Barbuda after the island was hit by Hurricane Irma Photo courtesy of Aimar/Roberto/News Pictures/WENN

Someone once said that hurricanes are the terrorists in the Caribbean region. And as these annual storms become more and more powerful their devastating effects are destroying not only infrastructure, but unique and traditional ways of life. Today, this fact can be seen in the upending of life on the tiny island of Barbuda that was manhandled by Hurricane Irma last year. This Caribbean island – part of the CARICOM nation of Antigua and Barbuda – is now uninhabitable following the devastating storm, with rebuilding work ways too expensive for the local government.

When Antigua and Barbuda was hit, the Category 5 mega-hurricane made landfall and tore into the 62-square-mile island of Barbuda on the night of September 5 – 6, 2018. Almost all the island’s approximately 1,800 residents were evacuated to the neighboring Antigua, and those that remained on Barbuda lashed themselves to the roofs of their properties as winds rampaged through this tiny island at over 150 miles per hour. The final wind speed reading from was 155mph (250kmh) before the storm called it a day and moved on to other islands.

In the aftermath the hurricane left three people dead and about 95 per cent of all the buildings on the island either destroyed or significantly damaged. More than half of the island’s residents have been left homeless. And those who tempted fate and decided to ride out the storm were subsequently evacuated to Antigua where the storm’s damage was less catastrophic.

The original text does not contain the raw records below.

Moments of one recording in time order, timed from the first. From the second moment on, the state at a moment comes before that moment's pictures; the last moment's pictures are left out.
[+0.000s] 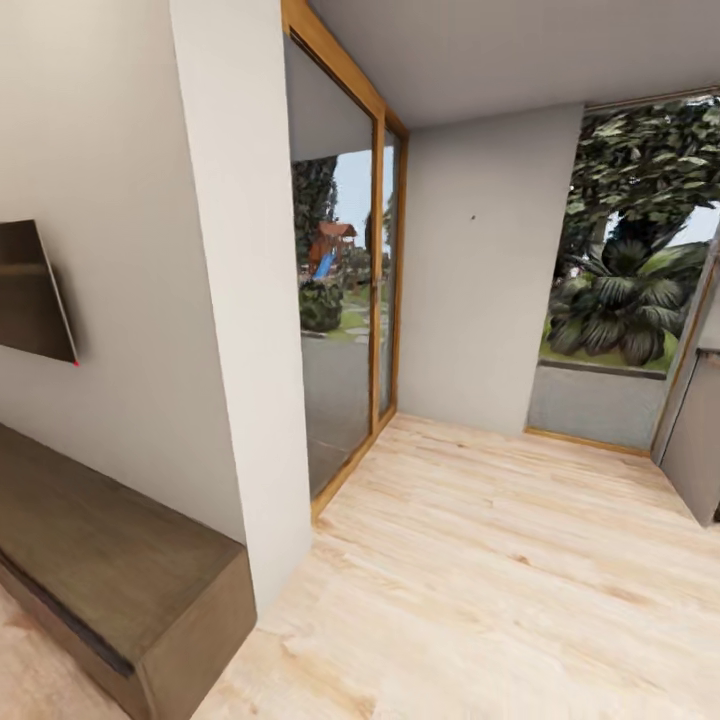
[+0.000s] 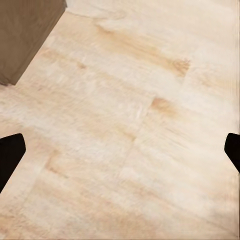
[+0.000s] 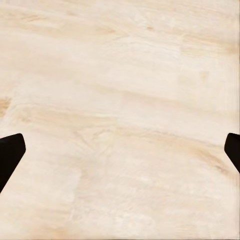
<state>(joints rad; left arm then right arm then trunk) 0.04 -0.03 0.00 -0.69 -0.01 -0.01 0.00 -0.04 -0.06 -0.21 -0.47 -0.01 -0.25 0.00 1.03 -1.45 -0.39</state>
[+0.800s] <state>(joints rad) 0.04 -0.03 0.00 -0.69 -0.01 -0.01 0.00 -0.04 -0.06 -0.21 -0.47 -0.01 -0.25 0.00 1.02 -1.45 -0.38</state>
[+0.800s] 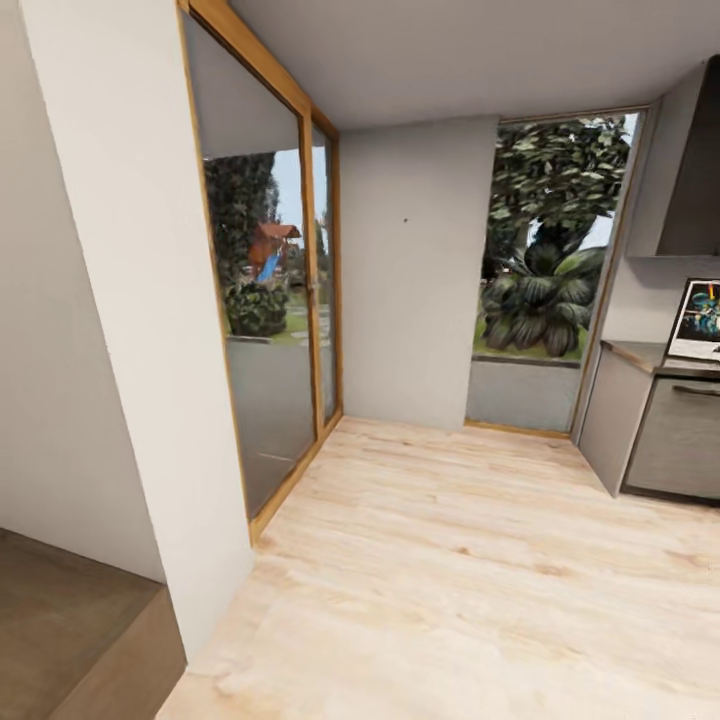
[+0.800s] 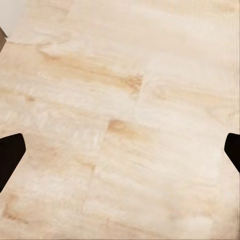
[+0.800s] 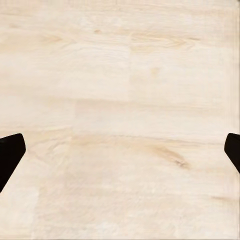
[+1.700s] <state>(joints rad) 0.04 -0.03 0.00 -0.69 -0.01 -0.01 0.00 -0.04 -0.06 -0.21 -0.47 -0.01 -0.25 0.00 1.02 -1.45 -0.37</state>
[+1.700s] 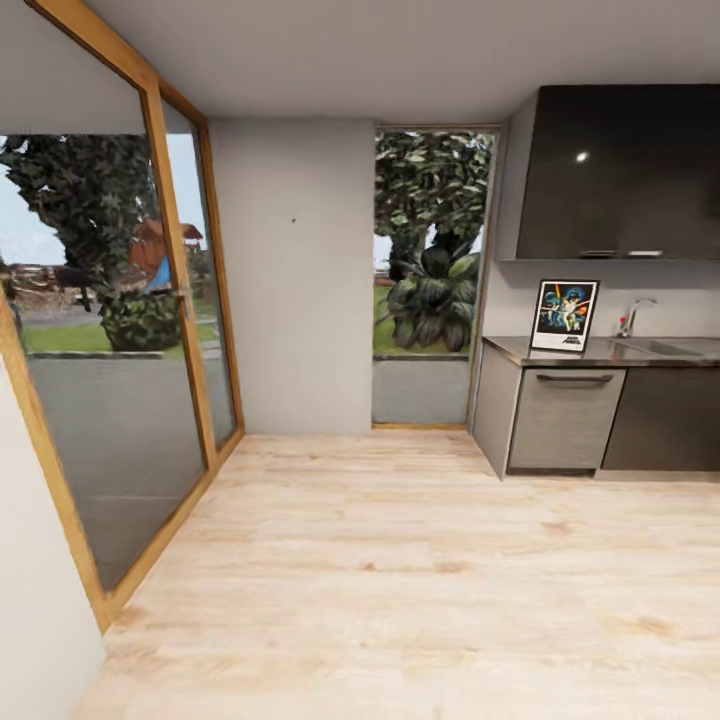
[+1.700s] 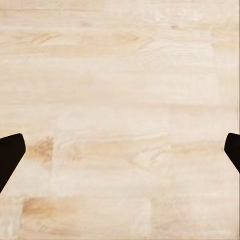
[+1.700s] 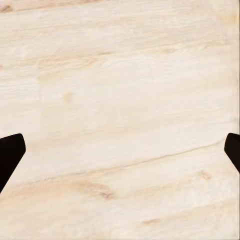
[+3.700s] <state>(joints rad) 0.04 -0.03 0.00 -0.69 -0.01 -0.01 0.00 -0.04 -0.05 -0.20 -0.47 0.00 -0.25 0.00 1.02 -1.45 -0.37</state>
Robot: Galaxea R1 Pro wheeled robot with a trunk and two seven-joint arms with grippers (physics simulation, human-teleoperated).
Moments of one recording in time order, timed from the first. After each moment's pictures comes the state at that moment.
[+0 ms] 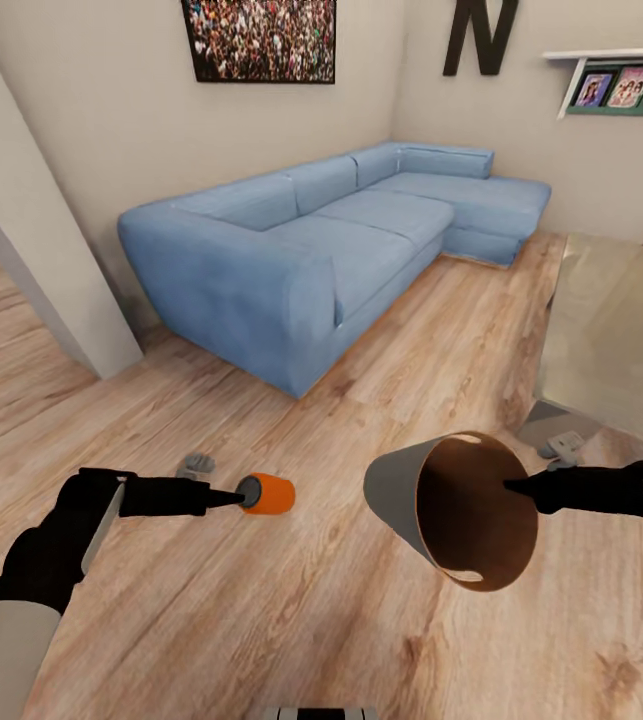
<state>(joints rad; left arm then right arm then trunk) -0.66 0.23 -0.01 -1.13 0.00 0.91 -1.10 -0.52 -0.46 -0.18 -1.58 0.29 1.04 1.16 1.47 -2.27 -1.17</state>
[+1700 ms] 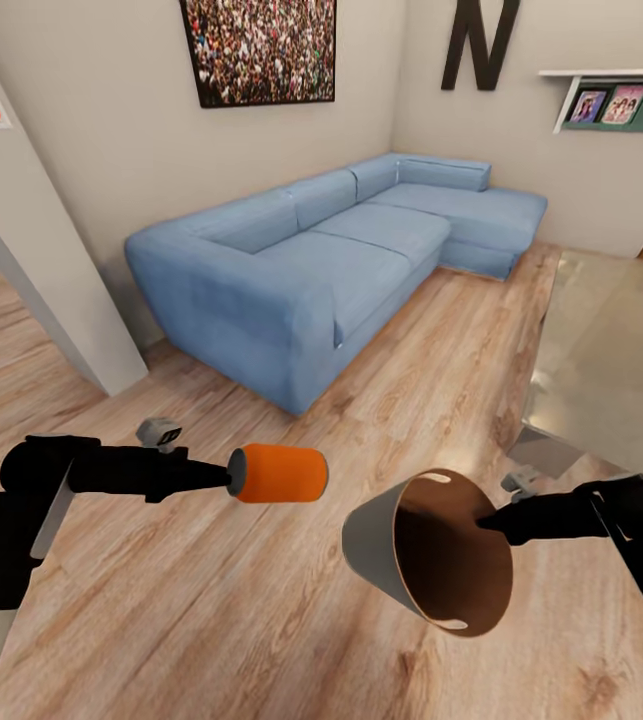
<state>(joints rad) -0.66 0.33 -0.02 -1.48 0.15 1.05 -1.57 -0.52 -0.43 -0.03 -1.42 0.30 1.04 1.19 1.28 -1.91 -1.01</state>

The full horror, trauma and impact of this powerful storm on such a small and defenseless island was mind boggling, the devastation complete. Today, for the first time in 300 years, there’s not a single living person on the island of Barbuda. A civilization that has existed on that island for over 300 years has now been completely extinguished. Hurricane Irma was easily the most brutal and ferocious storm in Barbuda’s history. In fact, the island is very lucky that only three people were killed, when compared with thousands in Puerto Rico. This was perhaps due to the fact that Prime Minister Gaston Browne issued a compulsory evacuation of the island before the storm struck.

Back then the prime minister sounded the ominous alarm about the prospects of a rapid rebuilding and reconstruction of Barbuda, when he said: “I have to tell you that we definitely cannot afford it from domestic resources. We are hoping that friendly governments and international partners will step up to the plate and assist us… This is a disaster. A national disaster of epic proportions and we really need external assistance. This is not a want. This is a need.”

Experts say that reconstruction is estimated to cost in the region of $200m, and could take several years. Famed Hollywood actor Robert De Niro, who was planning a luxury hotel on the island, is among those who have pledged to help rebuild. “As devastating as it is and as terrible as it is, it will come back,” the actor told CNN.


The first modern record of Barbuda was when Christopher Columbus landed on the island on his second voyage to the Americas in 1493. At the time it was populated with both Arawak and Carib Indians. It is possible that the exodus following Hurricane Irma is the first time the island has been uninhabited is far longer than 300 years.

Early Spanish communities were followed by French and eventually English settlements. In 1666, Barbuda became a British colony and in 1685, the island was leased to brothers Christopher and John Codrington, who founded the town of Codrington – the largest settlement on the island.

The brothers transported slaves to Barbuda to work on sugarcane plantations in Antigua, and as numbers of slaves grew, the island became a significant exporter of slaves in the region. Antigua and Barbuda together became a sovereign nation on 1 November 1981, and today remains part of the British Commonwealth.

Today, the only remaining inhabitants of Barbuda are the abandoned dogs and livestock left behind as islanders fled to escape the path of Hurricane Irma. From the pummeled remains of houses, shops and schools, to government offices, the police station and the Barbuda Anglican Church, Irma was ruthless in its destruction.